Like Austria, Switzerland, which is not a member of the EU, has also decided to allow its ski resorts to remain open, despite having an infection rate much higher than that of most of its neighbors, including Austria.

But after new, more communicable variants of the coronavirus emerged in Britain and South Africa, the Swiss decided on December 20 to stop all fighting in those two countries and demand that anyone who had arrived since December 14 pass 10 quarantined days.

While some skiers decided to pack up and return home immediately, others remained abandoned in their Swiss hotel rooms or rented accommodation, especially at the Verbier ski resort, which is popular with British tourists.

On Sunday, reports spread through the media that hundreds of British tourists defied isolation orders and fled the country in the darkness of the night, possibly crossing the nearby borders with France and Italy. The hotels realized what was happening when they found untouched breakfasts outside the doors of guests who were quarantined.

“It was a big problem – for us too – to receive information, when you just arrived, that you needed to stay in your room. I can understand that anyone finds any chance to return home, ”said Simon Wiget, director of tourism in Verbier. But he said he had no information on how many people had left the country and how they would have done so.

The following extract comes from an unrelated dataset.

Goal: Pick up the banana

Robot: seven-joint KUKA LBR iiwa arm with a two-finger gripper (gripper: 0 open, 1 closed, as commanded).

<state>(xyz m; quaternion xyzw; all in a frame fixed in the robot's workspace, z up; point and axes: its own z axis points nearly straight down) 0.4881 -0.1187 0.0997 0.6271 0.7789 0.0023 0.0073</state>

“Normally, they could not travel unless they were quarantined,” he said by phone. “They could not fly back, but it is possible to find a solution, perhaps on the highway.”

Jean-Marc Sandoz, communications representative for the municipality of Bagnes, part of the greater Verbier region, said he also did not have exact figures or details on the number of tourists who may have left.

“It is possible that some of them have been quarantined,” said Sandoz. “They were not prisoners.”